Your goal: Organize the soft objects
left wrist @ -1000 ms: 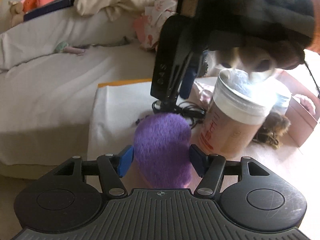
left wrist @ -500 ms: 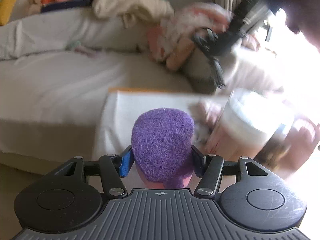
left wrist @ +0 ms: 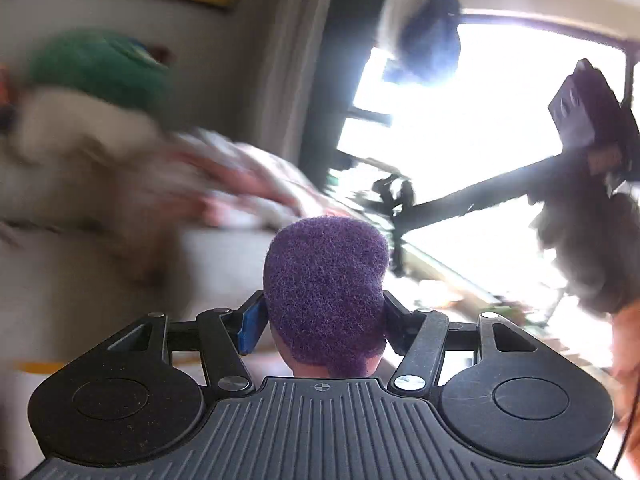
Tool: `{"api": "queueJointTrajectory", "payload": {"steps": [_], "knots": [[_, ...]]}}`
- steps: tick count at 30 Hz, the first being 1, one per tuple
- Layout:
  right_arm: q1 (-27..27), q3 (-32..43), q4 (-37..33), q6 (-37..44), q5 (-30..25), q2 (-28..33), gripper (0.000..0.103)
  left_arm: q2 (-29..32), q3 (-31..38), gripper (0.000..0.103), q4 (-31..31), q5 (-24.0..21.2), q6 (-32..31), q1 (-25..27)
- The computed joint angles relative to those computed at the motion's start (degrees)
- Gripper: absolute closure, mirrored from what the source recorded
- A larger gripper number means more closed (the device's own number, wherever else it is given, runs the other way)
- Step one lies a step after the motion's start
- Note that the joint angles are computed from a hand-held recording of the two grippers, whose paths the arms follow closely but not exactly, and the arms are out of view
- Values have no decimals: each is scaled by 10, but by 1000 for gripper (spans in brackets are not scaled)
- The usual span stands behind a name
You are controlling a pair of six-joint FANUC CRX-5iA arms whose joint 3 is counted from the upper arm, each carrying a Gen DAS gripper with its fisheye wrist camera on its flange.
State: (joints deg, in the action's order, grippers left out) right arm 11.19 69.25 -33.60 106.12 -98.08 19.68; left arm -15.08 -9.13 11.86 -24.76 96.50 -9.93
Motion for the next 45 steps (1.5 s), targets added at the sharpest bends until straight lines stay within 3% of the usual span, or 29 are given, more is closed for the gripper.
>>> {"api": "queueJointTrajectory", "payload": {"steps": [2, 3, 4, 6, 8, 9, 13, 15, 17, 20, 23, 25, 28, 32, 36, 39, 41, 43, 45], "knots": [[-31, -35, -5, -1, 12, -1, 91, 65, 10, 37, 78, 17, -38, -18], [-43, -42, -8, -6, 13, 6, 91, 103, 39, 37, 72, -17, -23, -24], [-50, -59, -8, -6, 21, 8, 91, 148, 89, 37, 36, -75, 4, -32], [-53, -81, -1, 0, 30, 21, 90, 224, 195, 37, -96, -181, 63, -68], [-53, -120, 4, 0, 50, 24, 84, 253, 234, 37, -199, -206, 102, -102], [-54, -141, 3, -3, 52, 21, 82, 255, 233, 38, -208, -200, 108, -105], [-60, -158, -12, -16, 34, 37, 78, 214, 145, 38, -75, -127, 46, -72], [-51, -192, -2, -1, 53, 25, 78, 210, 158, 37, -105, -151, 52, -76], [-42, -215, 4, 29, 60, 17, 70, 217, 192, 38, -186, -187, 78, -93], [-24, -244, 14, 46, 54, 7, 61, 199, 180, 38, -274, -160, 100, -122], [-3, -291, 58, 47, 67, -10, 61, 182, 171, 37, -365, -138, 127, -156], [10, -323, 96, 41, 96, -23, 60, 178, 169, 37, -360, -149, 122, -158], [2, -337, 96, 29, 113, -31, 60, 148, 132, 37, -337, -120, 138, -145], [-5, -395, 98, 49, 184, -83, 57, 85, 87, 38, -344, -88, 225, -117], [-21, -443, 60, 110, 205, -135, 50, 23, 63, 40, -395, -125, 342, -108], [-42, -409, -18, 128, 119, -125, 50, -20, 28, 40, -381, -140, 352, -102], [-47, -425, -59, 152, 105, -144, 50, -40, 9, 40, -387, -155, 354, -111], [-22, -466, -45, 186, 138, -179, 50, -51, -7, 40, -388, -174, 348, -119], [43, -524, 50, 177, 213, -215, 50, -61, -21, 40, -395, -203, 358, -130]]}}
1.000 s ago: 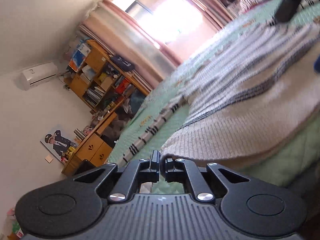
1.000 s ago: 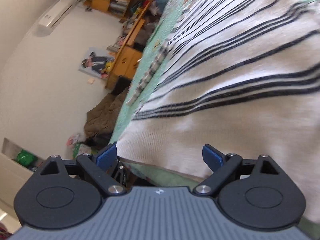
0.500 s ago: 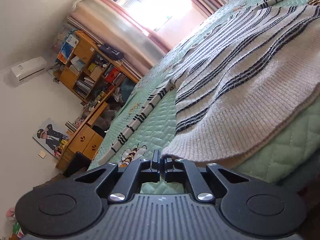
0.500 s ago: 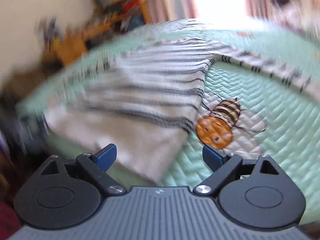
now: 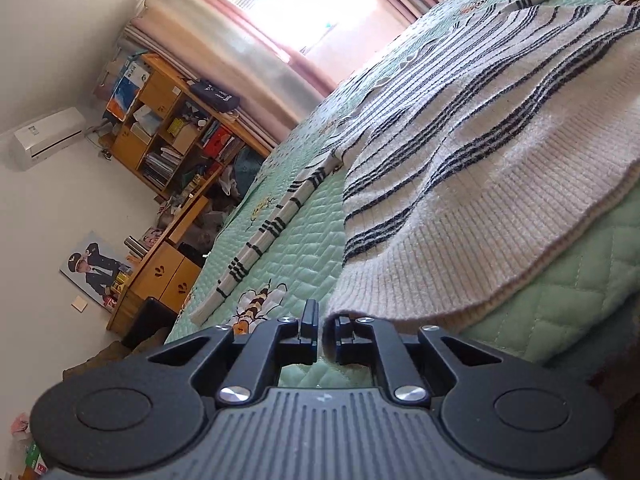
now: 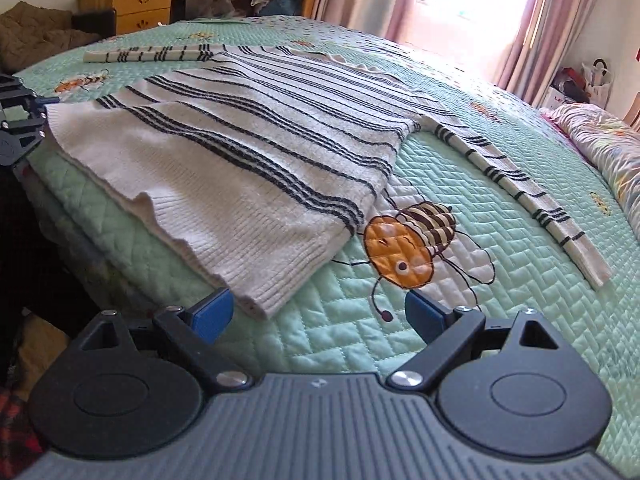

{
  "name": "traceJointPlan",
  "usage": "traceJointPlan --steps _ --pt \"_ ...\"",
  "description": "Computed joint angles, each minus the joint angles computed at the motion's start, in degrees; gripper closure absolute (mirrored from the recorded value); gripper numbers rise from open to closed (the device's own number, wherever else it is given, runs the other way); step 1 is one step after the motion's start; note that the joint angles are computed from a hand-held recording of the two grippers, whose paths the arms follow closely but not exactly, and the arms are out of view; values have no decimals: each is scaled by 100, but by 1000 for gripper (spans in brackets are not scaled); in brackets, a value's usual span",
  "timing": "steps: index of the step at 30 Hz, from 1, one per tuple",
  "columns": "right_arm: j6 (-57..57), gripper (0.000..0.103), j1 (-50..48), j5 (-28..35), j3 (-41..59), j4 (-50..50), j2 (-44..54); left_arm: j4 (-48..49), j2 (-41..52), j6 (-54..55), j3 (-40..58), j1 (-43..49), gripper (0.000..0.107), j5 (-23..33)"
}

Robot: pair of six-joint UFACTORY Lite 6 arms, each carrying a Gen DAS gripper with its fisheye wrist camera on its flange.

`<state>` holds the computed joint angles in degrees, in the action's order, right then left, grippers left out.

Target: Fold clothes

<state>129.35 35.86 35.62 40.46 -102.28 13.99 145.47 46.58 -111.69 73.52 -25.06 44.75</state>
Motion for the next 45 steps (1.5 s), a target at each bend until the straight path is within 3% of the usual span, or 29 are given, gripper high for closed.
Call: traceJointPlan --steps 9,18,20,22,28,30,32,34,38,45 --pt "-692 10 63 211 319 444 297 -88 -17 60 124 25 96 -207" --pt "-796 13 28 466 901 90 785 -285 -69 154 305 95 93 -614" --pt "-878 25 79 434 976 109 917 -283 -87 148 289 110 92 -654" --pt "-914 30 201 522 972 150 995 -289 -84 143 282 110 91 -654" --pt "-1453 34 599 1310 1315 465 1468 -498 -21 300 327 14 90 -598" --pt "-1492 52 590 1383 1412 377 1610 -603 22 426 418 21 90 -625" --pt "-1496 79 557 1388 1443 469 1662 -647 17 469 437 31 90 -653" --pt "-1471 92 517 1327 1381 579 1608 -623 -15 469 388 42 90 -641" --pt "-1456 98 488 1036 998 1050 1148 -579 -66 484 219 -7 90 -510" --pt "-1421 98 470 770 821 1406 963 -600 -180 609 9 -55 89 -369"
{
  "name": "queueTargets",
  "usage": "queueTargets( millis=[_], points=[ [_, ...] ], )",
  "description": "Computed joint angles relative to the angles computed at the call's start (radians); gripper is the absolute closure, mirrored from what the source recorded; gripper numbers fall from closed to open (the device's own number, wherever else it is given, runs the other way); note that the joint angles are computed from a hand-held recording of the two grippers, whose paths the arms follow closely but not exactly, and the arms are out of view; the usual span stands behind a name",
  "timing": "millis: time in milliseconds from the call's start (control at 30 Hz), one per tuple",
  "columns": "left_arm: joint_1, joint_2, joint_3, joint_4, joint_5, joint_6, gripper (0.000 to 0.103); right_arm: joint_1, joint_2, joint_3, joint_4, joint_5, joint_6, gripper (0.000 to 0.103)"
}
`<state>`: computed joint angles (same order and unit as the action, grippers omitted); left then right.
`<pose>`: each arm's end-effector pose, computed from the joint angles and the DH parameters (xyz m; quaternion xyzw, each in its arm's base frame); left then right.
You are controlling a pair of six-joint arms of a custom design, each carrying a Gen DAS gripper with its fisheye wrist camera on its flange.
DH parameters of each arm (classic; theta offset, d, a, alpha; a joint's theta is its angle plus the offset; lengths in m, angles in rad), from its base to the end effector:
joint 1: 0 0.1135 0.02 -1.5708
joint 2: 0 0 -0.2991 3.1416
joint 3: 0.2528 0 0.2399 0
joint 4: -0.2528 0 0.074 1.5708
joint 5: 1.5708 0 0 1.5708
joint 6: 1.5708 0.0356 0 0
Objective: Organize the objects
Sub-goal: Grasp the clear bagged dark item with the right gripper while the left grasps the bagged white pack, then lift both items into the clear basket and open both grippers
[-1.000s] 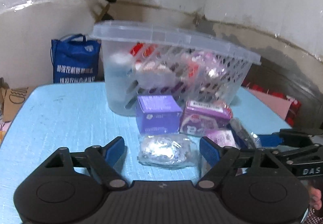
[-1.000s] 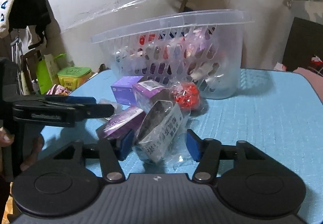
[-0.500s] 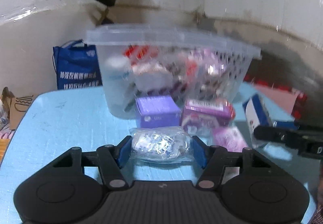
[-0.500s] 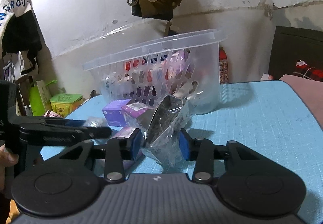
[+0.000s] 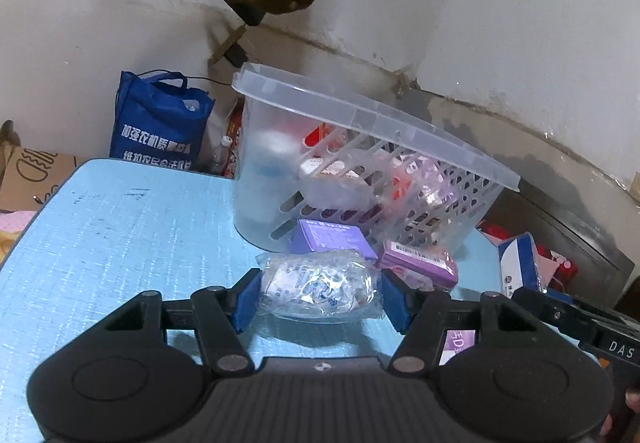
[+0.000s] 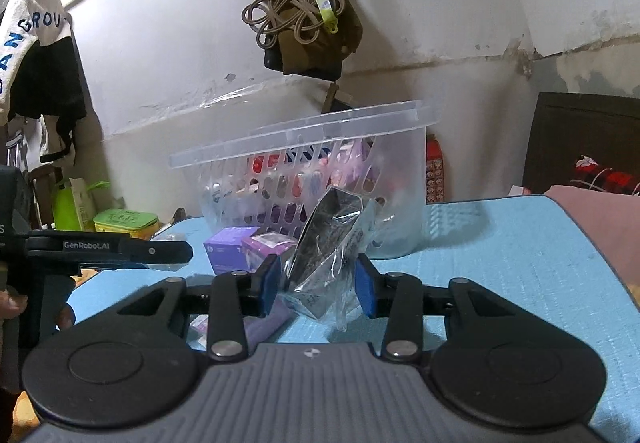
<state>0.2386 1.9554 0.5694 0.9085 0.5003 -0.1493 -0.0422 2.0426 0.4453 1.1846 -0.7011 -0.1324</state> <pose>0.3221 0.0608 0.1251 -0.0332 0.8370 -0.1888 0.5126 0.3032 0.0102 0.1055 -0.2232 0.7768 0.2415 0.5371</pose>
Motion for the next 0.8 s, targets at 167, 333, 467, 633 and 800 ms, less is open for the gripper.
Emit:
queueTargets(
  millis=[167, 333, 467, 633, 800],
  points=[
    [0.006, 0.006, -0.012, 0.030, 0.005, -0.007, 0.037, 0.002, 0.002, 0.002, 0.006, 0.003, -0.001, 0.060],
    [0.007, 0.007, -0.030, 0.070, -0.005, -0.012, 0.037, 0.000, 0.005, 0.000, 0.014, 0.001, 0.000, 0.060],
    [0.005, 0.008, -0.067, 0.151, -0.024, -0.020, 0.037, -0.005, 0.015, -0.008, 0.042, -0.004, 0.002, 0.060],
    [0.007, 0.005, -0.065, 0.145, -0.036, -0.025, 0.037, -0.003, 0.021, -0.011, 0.056, -0.004, 0.006, 0.060],
    [0.000, 0.006, -0.078, 0.170, -0.060, -0.024, 0.037, -0.006, 0.026, -0.016, 0.075, -0.012, 0.006, 0.060]
  ],
)
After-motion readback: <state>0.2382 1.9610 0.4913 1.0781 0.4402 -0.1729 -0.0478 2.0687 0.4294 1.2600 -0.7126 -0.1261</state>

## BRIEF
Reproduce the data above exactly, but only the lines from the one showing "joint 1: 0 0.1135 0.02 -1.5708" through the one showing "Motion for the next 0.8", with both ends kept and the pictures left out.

## SOLUTION
joint 1: 0 0.1135 0.02 -1.5708
joint 2: 0 0 -0.2991 3.1416
joint 3: 0.2528 0 0.2399 0
joint 4: -0.2528 0 0.074 1.5708
joint 5: 1.5708 0 0 1.5708
joint 6: 1.5708 0.0356 0 0
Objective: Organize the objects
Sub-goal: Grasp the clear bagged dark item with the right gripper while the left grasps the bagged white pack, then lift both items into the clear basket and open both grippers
[-1.000s] 
[-1.000s] 
[-0.500s] 
[-0.500s] 
[+0.000s] 
[+0.000s] 
<state>0.2386 1.9554 0.5694 0.9085 0.5003 -0.1493 -0.0422 2.0426 0.4453 1.1846 -0.7011 -0.1324</state> <pose>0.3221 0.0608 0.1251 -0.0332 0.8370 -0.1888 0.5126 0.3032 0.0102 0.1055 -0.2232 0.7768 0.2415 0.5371</pose>
Motion for the next 0.8 s, targets at 167, 333, 467, 633 and 800 ms, less is open for the gripper.

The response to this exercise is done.